El mes de mayo trajo una serie de chaparrones aislados. Todos los días, la vieja criada del doctor Eronildes rezaba a san Pedro. Los peones hacían apuestas sobre cuándo llovería y cuánto durarían las lluvias. A lo largo del San Francisco, los pescadores plantaron desesperados sus frijoles, sus calabazas y su mandioca. Las lluvias llegaron, pero desaparecieron rápidamente. Los cultivos seguían languideciendo, aunque la gente dio gracias a los santos con fogatas y altares, porque un poco de comida era mejor que nada. Hasta el doctor Eronildes expresó su gratitud por las escasas lluvias, aunque no rezó. El único momento en que guardaba silencio y adoptaba una actitud reverente era por las noches, cuando se sentaba ante el retrato de la pálida niña en el salón delantero. Cuando el Halcón recuperó fuerzas suficientes para moverse, se sentaba al lado de Eronildes y bebía pequeños sorbos del whisky que el doctor mandaba traer de Salvador. Al principio, el médico interrogaba a su paciente acerca de plantas medicinales. El Halcón enumeraba velozmente una serie de remedios y el doctor Eronildes los apuntaba febrilmente, olvidando a su pálida prometida.

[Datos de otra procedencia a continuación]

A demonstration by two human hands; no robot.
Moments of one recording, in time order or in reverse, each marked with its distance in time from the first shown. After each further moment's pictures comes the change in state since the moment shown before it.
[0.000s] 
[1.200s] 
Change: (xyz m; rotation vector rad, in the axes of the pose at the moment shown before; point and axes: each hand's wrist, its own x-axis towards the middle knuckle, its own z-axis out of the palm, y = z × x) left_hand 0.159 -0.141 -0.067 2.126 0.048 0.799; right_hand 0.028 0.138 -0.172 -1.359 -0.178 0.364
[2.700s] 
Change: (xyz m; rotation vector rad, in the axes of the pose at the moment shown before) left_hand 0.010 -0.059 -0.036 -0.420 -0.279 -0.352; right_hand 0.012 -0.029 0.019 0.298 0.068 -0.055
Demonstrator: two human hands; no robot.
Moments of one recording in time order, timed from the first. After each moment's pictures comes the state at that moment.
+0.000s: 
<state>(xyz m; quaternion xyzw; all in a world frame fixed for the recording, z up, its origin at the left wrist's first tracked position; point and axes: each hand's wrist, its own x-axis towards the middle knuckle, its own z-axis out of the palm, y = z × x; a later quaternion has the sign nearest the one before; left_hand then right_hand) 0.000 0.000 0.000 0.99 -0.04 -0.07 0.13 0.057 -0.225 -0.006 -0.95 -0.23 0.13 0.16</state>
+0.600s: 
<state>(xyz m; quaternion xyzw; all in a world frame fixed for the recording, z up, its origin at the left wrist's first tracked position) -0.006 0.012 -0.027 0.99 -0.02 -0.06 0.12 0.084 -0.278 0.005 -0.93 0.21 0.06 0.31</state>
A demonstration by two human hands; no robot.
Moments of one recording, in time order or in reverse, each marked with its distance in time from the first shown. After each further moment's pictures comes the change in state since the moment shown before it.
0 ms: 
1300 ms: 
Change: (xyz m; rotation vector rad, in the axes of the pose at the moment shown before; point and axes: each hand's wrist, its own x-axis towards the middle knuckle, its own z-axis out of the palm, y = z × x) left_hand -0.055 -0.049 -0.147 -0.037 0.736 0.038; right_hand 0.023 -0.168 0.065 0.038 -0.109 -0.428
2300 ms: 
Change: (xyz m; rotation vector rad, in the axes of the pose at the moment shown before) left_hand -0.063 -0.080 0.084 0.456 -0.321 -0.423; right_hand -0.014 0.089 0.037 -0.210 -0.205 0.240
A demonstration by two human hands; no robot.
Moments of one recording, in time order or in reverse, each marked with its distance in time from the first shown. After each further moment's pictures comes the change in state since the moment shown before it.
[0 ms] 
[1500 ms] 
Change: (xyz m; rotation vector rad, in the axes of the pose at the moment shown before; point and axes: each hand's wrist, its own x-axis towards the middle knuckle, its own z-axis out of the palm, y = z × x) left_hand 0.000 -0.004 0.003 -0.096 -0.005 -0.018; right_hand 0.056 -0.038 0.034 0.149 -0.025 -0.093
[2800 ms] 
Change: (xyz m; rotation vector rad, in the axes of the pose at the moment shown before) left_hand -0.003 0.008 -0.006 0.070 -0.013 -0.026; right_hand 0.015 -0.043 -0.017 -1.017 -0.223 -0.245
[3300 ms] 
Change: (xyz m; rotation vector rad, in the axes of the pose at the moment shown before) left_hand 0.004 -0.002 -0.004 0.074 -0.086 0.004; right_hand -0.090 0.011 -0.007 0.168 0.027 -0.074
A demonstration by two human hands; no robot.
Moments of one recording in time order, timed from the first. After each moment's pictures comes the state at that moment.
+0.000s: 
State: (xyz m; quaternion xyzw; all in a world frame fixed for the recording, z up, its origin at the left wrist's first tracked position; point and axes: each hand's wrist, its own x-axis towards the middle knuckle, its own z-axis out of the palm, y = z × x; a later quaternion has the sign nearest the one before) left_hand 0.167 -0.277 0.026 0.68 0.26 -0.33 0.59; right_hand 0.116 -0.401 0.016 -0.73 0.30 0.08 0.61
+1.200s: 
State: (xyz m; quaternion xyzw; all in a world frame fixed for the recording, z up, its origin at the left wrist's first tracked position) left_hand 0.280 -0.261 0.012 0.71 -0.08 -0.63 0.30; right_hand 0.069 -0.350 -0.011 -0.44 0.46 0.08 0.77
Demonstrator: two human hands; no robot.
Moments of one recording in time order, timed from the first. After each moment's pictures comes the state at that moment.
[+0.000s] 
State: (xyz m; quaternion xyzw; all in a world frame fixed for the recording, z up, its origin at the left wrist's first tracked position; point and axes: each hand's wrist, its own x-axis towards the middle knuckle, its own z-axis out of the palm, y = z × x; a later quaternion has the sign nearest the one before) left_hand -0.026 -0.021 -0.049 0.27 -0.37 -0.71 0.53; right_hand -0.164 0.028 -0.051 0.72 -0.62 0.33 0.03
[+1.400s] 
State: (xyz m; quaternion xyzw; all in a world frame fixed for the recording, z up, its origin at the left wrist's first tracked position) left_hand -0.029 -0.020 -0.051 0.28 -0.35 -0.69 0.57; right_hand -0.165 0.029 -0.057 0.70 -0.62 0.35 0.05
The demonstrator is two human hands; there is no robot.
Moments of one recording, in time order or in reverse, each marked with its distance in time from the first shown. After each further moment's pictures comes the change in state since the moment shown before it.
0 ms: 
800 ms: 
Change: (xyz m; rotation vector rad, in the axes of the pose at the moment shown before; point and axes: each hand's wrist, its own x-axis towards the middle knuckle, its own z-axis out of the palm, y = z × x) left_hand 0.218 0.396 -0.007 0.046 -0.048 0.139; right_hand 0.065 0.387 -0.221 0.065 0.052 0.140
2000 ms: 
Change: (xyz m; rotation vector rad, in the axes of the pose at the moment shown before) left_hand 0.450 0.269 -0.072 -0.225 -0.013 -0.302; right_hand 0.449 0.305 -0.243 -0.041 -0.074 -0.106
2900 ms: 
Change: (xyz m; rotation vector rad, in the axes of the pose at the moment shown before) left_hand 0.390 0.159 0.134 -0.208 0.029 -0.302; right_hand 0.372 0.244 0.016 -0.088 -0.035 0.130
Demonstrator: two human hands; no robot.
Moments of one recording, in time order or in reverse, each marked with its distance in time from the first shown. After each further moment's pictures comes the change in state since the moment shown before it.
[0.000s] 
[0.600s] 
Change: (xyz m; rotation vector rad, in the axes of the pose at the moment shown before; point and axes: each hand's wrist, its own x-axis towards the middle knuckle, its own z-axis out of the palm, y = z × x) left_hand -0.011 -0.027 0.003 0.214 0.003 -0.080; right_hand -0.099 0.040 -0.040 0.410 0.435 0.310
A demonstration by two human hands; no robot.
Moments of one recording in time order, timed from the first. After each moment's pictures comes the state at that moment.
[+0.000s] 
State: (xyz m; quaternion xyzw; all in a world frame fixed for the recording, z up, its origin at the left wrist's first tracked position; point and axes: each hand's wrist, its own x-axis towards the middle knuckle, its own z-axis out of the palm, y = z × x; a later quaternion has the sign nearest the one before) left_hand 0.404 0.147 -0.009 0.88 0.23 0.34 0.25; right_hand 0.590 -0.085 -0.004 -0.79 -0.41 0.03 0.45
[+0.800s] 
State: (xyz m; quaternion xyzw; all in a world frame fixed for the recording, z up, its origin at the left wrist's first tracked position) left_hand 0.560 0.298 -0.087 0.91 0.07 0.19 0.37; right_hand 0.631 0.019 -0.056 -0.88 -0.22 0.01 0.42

Sus conversaciones se apartaron rápidamente de la cuestión de las cortezas y las infusiones. Luzia cosía cerca de allí y se distraía, con lo que se pinchaba frecuentemente el dedo con la aguja de bordar que Eronildes le había dado. Le preocupaba que los hombres discutieran, que el Halcón perdiera los estribos y el doctor Eronildes dejara de ofrecerle sus cuidados. Pero quien más perdía los estribos era el doctor, mientras que el cangaceiro sonreía y bebía su copa. Observaba a Eronildes con divertida admiración, como quien mira a un cachorro o un hermano menor, algo inofensivo y dulce, pero que insiste en salirse con la suya. Eronildes se enfadaba con esta actitud, pero la toleraba porque, a su vez, respetaba al Halcón. Luzia no pudo determinar si la admiración era por el Halcón mismo o simplemente por la rápida recuperación de su cuerpo y su capacidad para soportar las curaciones diarias del doctor. Lo llamaba Antonio, no el Halcón ni capitán. Para sorpresa de Luzia, el Halcón no lo corregía. Eronildes no era un coronel, un hacendado ni un vaqueiro; era una especie completamente diferente, inmune a las reglas de la caatinga.